Exercise description. Give back exactly the line containing "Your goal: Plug" together with all the lines after it, ending at the final line below.

Data entries

::::

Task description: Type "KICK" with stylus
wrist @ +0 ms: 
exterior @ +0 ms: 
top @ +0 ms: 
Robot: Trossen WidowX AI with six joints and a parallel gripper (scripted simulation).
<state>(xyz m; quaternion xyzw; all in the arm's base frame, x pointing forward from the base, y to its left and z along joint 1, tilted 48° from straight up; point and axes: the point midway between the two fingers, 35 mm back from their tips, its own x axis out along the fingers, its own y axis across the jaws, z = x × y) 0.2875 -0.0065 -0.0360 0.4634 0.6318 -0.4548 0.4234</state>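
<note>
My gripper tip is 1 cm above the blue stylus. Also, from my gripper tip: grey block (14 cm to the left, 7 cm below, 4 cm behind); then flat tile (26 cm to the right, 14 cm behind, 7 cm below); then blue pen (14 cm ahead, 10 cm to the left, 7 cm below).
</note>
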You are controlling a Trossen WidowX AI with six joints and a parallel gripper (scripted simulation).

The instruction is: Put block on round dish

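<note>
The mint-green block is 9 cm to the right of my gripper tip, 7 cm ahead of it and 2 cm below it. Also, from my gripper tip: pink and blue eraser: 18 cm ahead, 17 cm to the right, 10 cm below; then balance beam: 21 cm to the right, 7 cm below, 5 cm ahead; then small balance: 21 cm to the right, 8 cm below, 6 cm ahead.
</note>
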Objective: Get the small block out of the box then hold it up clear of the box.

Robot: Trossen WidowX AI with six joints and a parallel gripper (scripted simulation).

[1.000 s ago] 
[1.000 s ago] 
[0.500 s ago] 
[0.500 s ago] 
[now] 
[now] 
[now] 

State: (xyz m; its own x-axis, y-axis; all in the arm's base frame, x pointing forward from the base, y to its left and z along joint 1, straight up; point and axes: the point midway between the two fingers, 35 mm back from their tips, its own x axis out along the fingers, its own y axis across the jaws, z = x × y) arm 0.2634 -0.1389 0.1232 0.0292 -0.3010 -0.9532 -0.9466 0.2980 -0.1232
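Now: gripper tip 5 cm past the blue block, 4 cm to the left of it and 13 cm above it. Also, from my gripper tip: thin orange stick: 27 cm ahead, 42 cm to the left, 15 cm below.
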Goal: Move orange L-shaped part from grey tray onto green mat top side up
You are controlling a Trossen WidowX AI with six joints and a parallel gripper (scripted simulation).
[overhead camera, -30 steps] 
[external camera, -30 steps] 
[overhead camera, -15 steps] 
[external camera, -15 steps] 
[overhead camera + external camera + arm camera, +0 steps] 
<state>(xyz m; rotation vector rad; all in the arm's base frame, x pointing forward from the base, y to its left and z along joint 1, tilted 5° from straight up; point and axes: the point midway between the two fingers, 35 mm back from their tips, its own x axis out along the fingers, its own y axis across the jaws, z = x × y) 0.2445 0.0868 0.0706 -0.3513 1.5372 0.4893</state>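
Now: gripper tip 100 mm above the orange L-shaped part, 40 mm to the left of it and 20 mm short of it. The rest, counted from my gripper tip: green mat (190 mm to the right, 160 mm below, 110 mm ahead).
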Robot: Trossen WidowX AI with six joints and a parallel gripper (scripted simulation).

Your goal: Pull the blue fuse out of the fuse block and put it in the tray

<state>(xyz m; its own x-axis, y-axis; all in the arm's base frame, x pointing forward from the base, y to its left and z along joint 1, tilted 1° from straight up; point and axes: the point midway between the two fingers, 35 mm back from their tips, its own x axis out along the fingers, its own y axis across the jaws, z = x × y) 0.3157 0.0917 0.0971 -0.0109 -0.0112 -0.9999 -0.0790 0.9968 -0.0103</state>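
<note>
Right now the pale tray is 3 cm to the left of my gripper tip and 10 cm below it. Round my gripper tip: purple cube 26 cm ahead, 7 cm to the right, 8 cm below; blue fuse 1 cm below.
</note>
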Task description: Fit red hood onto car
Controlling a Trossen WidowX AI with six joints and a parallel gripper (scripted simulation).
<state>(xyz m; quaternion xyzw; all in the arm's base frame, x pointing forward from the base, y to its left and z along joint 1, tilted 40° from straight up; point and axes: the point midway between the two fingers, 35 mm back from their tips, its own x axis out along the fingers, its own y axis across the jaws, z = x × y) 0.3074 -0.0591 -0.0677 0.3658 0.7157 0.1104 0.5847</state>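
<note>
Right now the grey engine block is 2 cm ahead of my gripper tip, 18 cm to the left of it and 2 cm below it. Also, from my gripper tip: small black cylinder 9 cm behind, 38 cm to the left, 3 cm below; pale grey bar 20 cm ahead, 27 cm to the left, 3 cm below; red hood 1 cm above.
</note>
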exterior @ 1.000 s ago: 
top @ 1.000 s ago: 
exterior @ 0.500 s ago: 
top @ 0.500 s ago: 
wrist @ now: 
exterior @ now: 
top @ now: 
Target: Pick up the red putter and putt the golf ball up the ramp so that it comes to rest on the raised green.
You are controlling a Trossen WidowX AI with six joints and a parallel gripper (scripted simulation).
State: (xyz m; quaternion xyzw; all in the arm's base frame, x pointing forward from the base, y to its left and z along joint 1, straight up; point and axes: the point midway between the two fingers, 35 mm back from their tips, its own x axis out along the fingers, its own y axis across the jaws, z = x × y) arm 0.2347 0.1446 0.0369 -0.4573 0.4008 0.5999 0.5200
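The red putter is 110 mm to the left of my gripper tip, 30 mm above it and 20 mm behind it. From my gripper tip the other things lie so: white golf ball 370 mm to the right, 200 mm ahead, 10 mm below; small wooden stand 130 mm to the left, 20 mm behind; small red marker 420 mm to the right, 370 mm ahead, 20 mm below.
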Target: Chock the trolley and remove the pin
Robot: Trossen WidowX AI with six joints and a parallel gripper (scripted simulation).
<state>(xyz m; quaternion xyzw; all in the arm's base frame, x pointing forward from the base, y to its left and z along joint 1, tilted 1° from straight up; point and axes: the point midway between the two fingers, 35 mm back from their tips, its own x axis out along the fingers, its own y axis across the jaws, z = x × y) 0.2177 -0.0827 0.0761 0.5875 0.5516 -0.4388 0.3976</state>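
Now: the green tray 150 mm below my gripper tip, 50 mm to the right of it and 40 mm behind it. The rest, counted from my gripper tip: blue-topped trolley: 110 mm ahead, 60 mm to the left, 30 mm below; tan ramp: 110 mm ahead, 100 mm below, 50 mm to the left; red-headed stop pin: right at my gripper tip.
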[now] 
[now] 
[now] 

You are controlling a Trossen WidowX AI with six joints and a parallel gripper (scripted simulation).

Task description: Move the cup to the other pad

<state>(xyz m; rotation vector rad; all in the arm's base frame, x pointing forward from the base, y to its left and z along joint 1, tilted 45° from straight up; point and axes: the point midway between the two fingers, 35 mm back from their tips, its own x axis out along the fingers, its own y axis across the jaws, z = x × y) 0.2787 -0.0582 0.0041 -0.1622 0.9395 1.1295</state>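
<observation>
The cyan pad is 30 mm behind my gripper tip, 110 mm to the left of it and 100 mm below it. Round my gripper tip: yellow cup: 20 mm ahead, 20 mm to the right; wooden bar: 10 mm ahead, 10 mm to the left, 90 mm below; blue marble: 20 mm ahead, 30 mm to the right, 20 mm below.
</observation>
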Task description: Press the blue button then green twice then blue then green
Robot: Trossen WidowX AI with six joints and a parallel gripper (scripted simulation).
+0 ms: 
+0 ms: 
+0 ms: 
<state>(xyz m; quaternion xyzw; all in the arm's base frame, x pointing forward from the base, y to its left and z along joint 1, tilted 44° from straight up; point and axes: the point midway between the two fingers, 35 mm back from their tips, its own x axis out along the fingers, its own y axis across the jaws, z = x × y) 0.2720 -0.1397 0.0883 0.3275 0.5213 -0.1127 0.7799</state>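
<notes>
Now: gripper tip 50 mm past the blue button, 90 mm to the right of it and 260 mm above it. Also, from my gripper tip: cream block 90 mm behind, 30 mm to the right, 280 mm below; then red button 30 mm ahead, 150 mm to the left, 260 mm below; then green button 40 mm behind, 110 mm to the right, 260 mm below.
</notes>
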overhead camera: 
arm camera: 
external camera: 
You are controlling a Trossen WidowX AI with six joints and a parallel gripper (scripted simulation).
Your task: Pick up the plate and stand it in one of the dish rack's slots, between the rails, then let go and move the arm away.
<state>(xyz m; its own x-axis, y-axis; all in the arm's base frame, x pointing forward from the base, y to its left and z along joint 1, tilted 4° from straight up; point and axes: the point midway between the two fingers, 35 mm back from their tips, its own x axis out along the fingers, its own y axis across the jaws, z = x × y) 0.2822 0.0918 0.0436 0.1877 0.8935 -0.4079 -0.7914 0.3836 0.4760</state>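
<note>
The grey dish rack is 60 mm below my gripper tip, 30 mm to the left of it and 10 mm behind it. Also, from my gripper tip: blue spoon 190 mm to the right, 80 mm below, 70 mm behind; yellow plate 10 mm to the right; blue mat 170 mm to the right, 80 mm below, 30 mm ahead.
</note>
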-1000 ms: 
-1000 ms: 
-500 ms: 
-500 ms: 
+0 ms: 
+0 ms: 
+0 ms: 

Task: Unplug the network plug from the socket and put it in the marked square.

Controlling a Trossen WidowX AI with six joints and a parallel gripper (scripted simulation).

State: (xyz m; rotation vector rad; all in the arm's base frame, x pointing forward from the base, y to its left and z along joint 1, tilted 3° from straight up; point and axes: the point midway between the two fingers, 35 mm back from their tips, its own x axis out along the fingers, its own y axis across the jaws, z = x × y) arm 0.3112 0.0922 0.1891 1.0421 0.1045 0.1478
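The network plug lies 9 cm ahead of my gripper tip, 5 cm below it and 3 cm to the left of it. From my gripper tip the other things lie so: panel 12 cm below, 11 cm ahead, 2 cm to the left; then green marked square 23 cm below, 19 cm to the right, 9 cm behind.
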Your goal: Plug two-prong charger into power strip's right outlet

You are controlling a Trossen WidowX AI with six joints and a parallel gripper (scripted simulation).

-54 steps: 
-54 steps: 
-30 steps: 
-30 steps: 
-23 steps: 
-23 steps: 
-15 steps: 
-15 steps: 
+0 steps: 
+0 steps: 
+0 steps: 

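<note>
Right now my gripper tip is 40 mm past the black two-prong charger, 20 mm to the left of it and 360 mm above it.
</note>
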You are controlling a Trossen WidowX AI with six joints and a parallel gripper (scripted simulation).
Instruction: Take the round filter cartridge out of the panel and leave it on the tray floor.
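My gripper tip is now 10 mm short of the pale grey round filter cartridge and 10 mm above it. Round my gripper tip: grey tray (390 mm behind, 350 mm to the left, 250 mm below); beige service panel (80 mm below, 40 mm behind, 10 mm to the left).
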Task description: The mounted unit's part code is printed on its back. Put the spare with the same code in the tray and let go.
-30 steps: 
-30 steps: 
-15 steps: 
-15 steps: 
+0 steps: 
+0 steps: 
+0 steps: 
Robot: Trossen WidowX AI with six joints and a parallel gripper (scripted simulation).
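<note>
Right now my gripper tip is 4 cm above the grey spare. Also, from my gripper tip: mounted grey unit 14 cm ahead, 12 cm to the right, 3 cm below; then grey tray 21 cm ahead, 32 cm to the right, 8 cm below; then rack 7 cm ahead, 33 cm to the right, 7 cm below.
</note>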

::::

Result of this exercise.
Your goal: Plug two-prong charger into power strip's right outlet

You are controlling a Trossen WidowX AI with six joints and a parallel gripper (scripted simulation).

-54 steps: 
-54 steps: 
-30 steps: 
-30 steps: 
-23 steps: 
-23 steps: 
-15 steps: 
-15 steps: 
+0 steps: 
+0 steps: 
+0 steps: 

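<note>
Right now my gripper tip is 40 mm past the black two-prong charger, 20 mm to the left of it and 360 mm above it.
</note>
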You are controlling a Trossen WidowX AI with six joints and a parallel gripper (scripted simulation).
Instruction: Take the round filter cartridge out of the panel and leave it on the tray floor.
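My gripper tip is now 10 mm short of the pale grey round filter cartridge and 10 mm above it. Round my gripper tip: grey tray (390 mm behind, 350 mm to the left, 250 mm below); beige service panel (80 mm below, 40 mm behind, 10 mm to the left).
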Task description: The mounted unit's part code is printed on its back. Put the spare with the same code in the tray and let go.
-30 steps: 
-30 steps: 
-15 steps: 
-15 steps: 
+0 steps: 
+0 steps: 
+0 steps: 
Robot: Trossen WidowX AI with six joints and a parallel gripper (scripted simulation).
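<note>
Right now my gripper tip is 4 cm above the grey spare. Also, from my gripper tip: mounted grey unit 14 cm ahead, 12 cm to the right, 3 cm below; then grey tray 21 cm ahead, 32 cm to the right, 8 cm below; then rack 7 cm ahead, 33 cm to the right, 7 cm below.
</note>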

This answer has been written out in full.